__Activity__.
Go over each line of the entries below, count those with "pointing", and give only the count.

__Supplied records__.
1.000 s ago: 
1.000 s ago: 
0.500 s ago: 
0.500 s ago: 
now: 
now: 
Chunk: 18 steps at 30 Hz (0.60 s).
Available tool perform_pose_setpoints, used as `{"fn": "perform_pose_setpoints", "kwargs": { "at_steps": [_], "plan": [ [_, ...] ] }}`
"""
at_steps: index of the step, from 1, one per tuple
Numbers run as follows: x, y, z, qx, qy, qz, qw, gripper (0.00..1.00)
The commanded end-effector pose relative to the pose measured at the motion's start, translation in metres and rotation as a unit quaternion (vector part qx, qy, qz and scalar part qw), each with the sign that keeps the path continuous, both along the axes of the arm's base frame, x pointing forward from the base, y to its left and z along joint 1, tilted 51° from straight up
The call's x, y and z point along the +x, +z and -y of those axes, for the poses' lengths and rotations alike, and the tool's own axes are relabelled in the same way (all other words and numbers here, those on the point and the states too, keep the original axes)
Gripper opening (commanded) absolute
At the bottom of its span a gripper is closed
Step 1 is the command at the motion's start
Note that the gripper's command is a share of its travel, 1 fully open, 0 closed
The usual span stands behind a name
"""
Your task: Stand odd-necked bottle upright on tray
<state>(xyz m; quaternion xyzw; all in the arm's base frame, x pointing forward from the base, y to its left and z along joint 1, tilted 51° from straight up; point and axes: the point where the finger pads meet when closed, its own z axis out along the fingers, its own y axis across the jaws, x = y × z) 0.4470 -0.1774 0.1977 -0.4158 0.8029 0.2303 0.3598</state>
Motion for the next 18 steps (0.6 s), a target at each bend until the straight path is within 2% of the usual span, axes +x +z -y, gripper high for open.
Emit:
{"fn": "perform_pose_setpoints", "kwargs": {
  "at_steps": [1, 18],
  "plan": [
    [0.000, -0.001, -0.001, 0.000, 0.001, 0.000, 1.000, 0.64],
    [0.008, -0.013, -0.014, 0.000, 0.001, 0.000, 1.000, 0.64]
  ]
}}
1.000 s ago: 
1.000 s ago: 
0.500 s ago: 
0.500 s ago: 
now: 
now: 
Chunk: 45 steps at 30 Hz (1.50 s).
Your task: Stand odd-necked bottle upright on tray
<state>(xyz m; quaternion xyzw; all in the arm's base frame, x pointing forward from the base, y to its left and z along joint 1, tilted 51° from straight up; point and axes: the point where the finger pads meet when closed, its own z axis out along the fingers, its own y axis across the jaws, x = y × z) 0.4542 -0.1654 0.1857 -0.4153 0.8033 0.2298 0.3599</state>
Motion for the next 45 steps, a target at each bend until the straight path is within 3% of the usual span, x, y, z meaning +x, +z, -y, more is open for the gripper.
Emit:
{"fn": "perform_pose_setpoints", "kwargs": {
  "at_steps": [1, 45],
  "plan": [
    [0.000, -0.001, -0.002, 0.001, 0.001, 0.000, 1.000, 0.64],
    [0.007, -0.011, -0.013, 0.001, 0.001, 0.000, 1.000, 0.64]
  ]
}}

__Written solution__.
3